What is the best way to handle my debt?
— Josh

Dear Josh,
Not the classic truck/wife debacle! This battle of the sexes takes its place in the annals of great classic American struggles, such as when Ralphie from the movie “A Christmas Story” tried to convince his mother that a “Red Ryder, carbine action, 200-shot range model air rifle” wouldn’t shoot his eye out.

Your logical approach may work, but I want you to be aware of some possible disasters lurking just under the surface. Let me give you some new information before letting you take it from there.

It will take you more than two years to get your truck and credit cards paid off. As all but the most youthful of us know, stuff happens along the way — especially over the course of two years.

For instance, your zero percent credit card interest rate may not be as guaranteed as you think.

Your card issuer may raise rates if your account now represents a greater risk than it did originally. You could trigger a rate increase simply by opening new credit, ending up with a late payment to another creditor (even if it’s a mail delay and not your fault) or significantly increase a balance on another credit card.

Even if you change nothing, the world may change. For example, the current credit crunch could cause the lender to decide that it is not getting compensated sufficiently for the perceived risk in your account. Many credit card agreements would allow for a rate increase under these circumstances.

Making payments on time, as agreed, is no longer a guarantee that your rate will not change. According to the Consumer Action 2008 Credit Card Survey, 77 percent of card issuers answered “yes” to the question, “Can you increase my APR or change my terms ‘any time for any reason’?”

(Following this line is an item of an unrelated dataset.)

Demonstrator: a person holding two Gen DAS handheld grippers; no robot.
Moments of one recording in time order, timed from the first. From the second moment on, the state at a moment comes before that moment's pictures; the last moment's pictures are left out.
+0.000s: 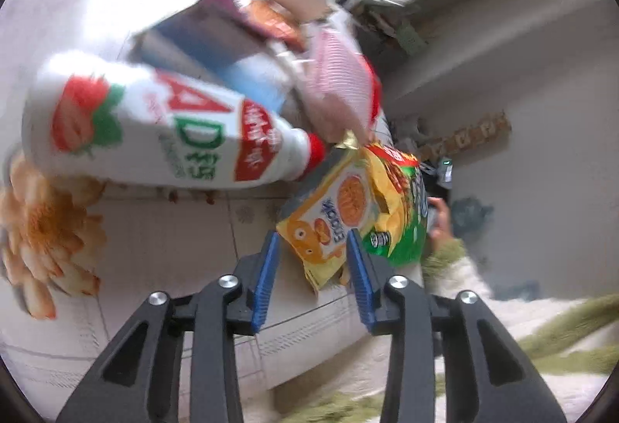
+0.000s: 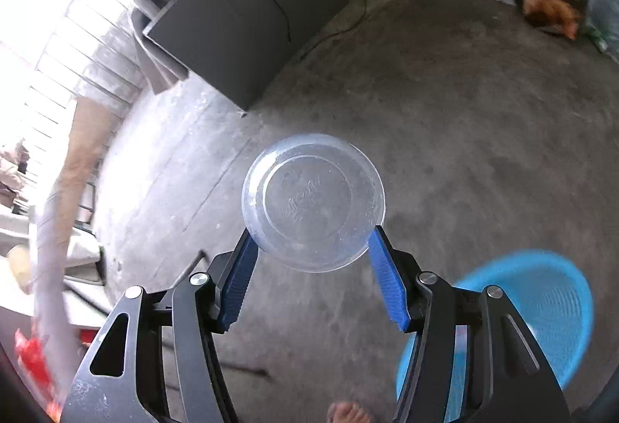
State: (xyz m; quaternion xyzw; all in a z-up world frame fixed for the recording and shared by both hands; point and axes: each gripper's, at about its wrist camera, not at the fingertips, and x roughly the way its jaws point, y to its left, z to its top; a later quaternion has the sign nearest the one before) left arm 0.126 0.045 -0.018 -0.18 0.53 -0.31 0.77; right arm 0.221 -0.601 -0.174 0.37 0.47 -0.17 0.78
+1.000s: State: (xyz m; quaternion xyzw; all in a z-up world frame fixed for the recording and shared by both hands) left arm 0.100 0.048 -0.014 -0.26 0.45 -0.36 0.78; right arm -0.067 -0.446 -0.084 0.45 0.39 -0.20 0.78
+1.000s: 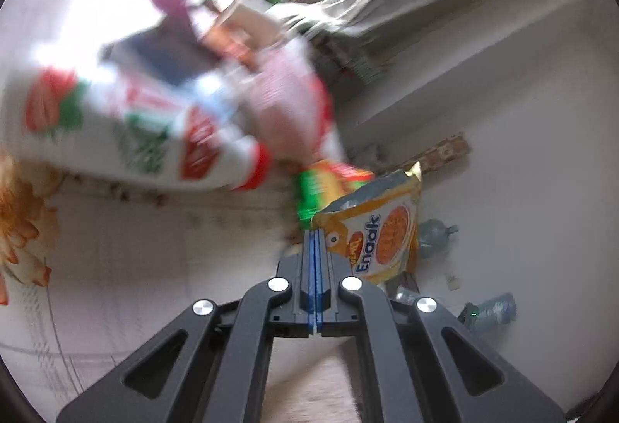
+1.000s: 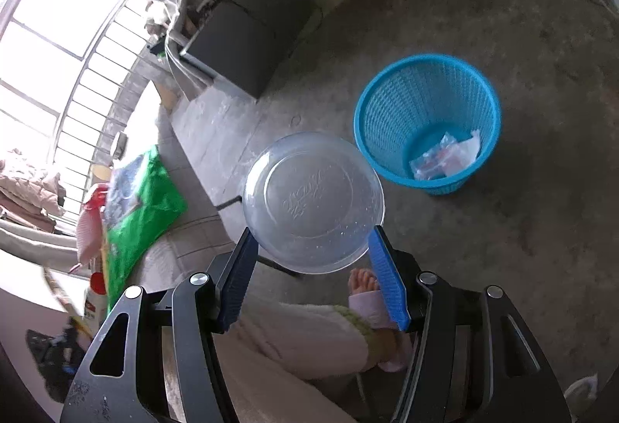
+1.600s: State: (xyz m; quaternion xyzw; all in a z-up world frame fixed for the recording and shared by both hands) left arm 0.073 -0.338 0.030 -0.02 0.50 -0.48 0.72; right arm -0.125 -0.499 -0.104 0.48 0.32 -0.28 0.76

This means your zero percent introductory rate could change to a much higher rate at any time depending on the fine print in your credit card agreement. I suggest you get a magnifying glass and check out all the small print in your card agreement.

Another “oops” most people don’t know about until they experience it is that if you use your credit card with the zero percent rate for any new purchases, the interest rate for those purchases will be higher.

How can this be? Well, most agreements apply payments to the lowest interest rate balance first. So any payments you make will be applied to the $8,800 balance transfer first until you pay off the entire debt you owe. Meanwhile, new purchases will ring up monthly interest charges at 18 percent to 20 percent.

Lastly, many people believe that once a loan is paid off they will be able to apply the payment amount to another debt obligation. My experience is that by the time the loan is paid off, something in your life will have changed and that monthly truck payment will be needed to buy diapers, pay for a dental crown or plug a hole somewhere else in your monthly budget.

In other words, despite your best intentions, it won’t be applied toward the credit card debt.

The bottom line is that in a world of instability and surprises, your truck rate is more stable than your credit card rate. So, I suggest you make a concerted effort to pay off your credit card balance as soon as possible.

That way, no matter what happens in two years, you won’t end up having shot your eye out!